La ira, fría y controlada, finalmente subió por mi garganta. Miré el vientre de Sofía, luego a la cara sonriente de Álvaro. El plan que mis padres y yo habíamos trazado durante años se estaba desmoronando por su culpa.
"Sofía", dije, mi voz sonando extraña, casi suplicante. "Te daré una última opción".
Todos se callaron, curiosos por ver qué estupidez iba a decir el inmigrante desesperado.
"Deshazte de ese niño y de él", dije, señalando a Álvaro con la barbilla. "Olvida que esta noche ha pasado, y yo olvidaré tu traición. Podemos seguir adelante".
El silencio se hizo denso, y luego estalló en una carcajada general. Sofía se reía con más fuerza que nadie, agarrándose el vientre como si le hubiera contado el mejor chiste del mundo.
"¿Estás loco? ¿Crees que tienes algún derecho a pedirme algo? Este niño y Álvaro son mi futuro. Tú eres mi pasado, un error vergonzoso".
Se volvió hacia Álvaro y lo besó apasionadamente frente a todos.
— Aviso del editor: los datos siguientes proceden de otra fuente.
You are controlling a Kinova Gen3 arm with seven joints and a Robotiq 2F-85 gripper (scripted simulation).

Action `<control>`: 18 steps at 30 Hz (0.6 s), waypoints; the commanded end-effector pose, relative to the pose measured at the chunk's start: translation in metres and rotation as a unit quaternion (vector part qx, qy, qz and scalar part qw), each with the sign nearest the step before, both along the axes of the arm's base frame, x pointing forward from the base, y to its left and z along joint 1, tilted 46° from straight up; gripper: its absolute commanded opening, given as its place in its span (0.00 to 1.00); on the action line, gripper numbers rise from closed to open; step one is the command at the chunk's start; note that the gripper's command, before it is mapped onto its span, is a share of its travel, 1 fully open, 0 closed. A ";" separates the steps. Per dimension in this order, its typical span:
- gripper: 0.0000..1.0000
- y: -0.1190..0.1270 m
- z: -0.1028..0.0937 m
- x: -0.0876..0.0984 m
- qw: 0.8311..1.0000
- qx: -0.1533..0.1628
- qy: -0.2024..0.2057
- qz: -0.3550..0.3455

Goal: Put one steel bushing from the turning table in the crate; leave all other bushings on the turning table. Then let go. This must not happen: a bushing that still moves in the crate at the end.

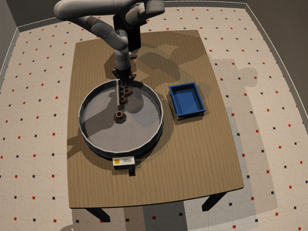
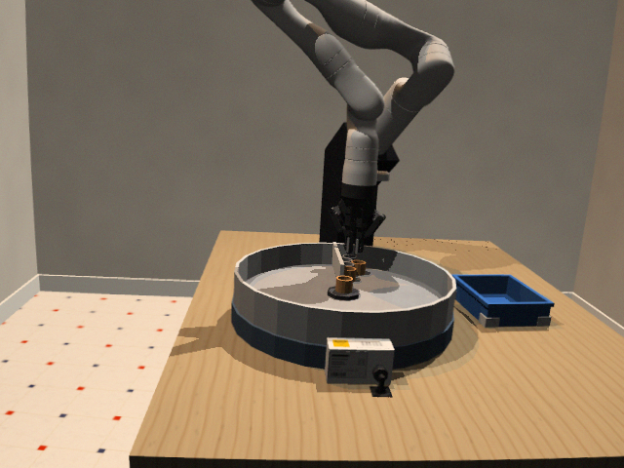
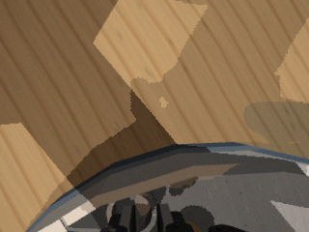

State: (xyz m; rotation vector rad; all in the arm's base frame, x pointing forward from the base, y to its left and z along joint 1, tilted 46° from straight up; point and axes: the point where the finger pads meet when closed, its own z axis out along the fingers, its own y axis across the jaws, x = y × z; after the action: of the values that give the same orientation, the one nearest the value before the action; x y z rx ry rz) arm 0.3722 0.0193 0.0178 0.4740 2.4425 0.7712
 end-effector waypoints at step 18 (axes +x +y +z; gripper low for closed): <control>0.14 0.004 -0.004 0.003 1.000 0.002 0.001 0.001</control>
State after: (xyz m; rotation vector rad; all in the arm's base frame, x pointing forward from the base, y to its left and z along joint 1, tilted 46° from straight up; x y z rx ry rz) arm 0.3748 0.0220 0.0142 0.4738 2.4429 0.7732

"Nosotros somos la nueva familia Mendoza", declaró Álvaro, pasando un brazo por los hombros de Sofía. "Y ahora, si nos disculpas, tenemos que tomar las riendas del negocio".
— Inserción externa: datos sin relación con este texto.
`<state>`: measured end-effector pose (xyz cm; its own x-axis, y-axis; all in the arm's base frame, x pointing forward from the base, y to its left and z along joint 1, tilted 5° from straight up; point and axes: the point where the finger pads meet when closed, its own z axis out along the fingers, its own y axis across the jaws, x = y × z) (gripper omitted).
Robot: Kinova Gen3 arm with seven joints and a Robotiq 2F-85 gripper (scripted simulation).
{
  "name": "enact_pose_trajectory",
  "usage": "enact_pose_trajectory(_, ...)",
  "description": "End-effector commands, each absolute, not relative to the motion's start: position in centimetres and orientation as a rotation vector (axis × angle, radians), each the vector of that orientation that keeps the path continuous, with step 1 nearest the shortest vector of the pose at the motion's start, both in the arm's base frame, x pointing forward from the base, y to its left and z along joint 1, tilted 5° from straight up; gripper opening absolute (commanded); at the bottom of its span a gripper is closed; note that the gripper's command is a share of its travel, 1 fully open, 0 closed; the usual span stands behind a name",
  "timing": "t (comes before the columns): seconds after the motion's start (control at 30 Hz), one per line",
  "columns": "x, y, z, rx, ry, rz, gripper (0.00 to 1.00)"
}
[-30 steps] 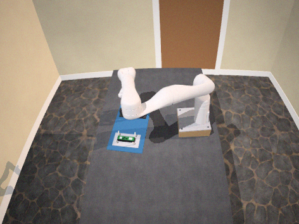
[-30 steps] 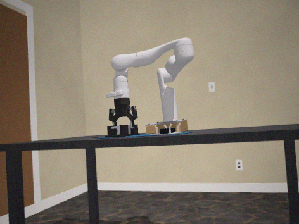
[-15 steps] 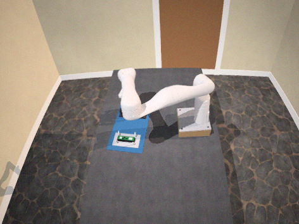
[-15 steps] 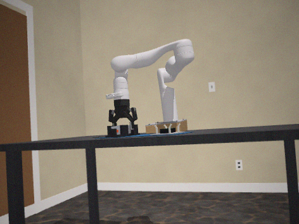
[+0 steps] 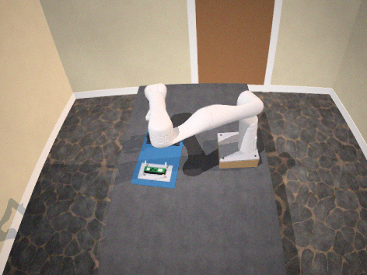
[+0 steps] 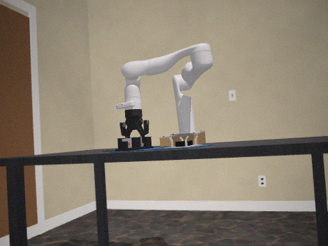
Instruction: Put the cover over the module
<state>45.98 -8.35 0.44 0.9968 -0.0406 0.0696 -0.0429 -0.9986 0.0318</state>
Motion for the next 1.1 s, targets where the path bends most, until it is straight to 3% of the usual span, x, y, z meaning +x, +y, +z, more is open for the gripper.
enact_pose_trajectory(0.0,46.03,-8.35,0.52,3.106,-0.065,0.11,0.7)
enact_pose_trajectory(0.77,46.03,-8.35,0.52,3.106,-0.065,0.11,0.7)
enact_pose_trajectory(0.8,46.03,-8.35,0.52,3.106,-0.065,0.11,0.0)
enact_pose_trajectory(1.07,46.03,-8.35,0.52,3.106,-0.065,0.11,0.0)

Se dirigió a mí con una condescendencia insoportable.
"Pásame todos los informes de la cosecha y los contactos de los distribuidores. No te preocupes, yo me encargo. No puede ser tan difícil dirigir una bodega".
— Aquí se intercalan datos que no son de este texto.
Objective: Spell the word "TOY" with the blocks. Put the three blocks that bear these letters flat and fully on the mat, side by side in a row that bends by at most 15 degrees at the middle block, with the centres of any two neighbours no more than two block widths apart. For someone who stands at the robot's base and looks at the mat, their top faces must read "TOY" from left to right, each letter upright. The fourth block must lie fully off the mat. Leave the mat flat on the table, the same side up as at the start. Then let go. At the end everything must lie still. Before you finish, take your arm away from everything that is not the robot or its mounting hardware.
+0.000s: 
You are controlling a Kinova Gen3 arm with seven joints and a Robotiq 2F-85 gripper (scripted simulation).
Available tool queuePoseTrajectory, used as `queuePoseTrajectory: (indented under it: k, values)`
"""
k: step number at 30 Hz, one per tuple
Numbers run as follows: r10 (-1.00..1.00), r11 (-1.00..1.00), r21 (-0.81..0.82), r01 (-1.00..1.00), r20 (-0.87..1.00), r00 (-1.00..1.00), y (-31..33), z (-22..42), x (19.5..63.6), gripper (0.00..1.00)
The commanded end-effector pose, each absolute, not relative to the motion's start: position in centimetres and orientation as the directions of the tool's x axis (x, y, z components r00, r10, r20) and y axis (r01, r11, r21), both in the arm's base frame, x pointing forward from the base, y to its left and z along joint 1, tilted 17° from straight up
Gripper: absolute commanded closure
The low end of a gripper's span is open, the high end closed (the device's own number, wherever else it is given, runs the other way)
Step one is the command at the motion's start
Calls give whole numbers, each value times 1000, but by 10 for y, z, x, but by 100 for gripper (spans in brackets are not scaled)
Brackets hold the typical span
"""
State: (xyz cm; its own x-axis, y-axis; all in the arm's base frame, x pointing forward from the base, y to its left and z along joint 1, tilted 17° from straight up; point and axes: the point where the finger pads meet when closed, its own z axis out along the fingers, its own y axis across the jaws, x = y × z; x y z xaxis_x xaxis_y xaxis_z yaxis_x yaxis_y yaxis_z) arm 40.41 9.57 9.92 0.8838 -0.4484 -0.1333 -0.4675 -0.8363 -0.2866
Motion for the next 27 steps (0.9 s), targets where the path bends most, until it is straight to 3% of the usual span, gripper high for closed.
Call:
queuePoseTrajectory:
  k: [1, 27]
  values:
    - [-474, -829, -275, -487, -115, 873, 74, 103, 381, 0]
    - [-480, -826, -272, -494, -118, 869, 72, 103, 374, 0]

Me reí por dentro. ¿Él? No sabría distinguir un Tempranillo de un Garnacha.
Lo miré fijamente y le hice una pregunta que lo descolocó por un segundo.
"Álvaro, ¿estás seguro de que ese niño es digno de llevar el apellido Mendoza?".
Él frunció el ceño, confundido, pero luego sonrió con arrogancia.
"Más digno que tú, desde luego. Al menos tiene sangre noble, no como otros".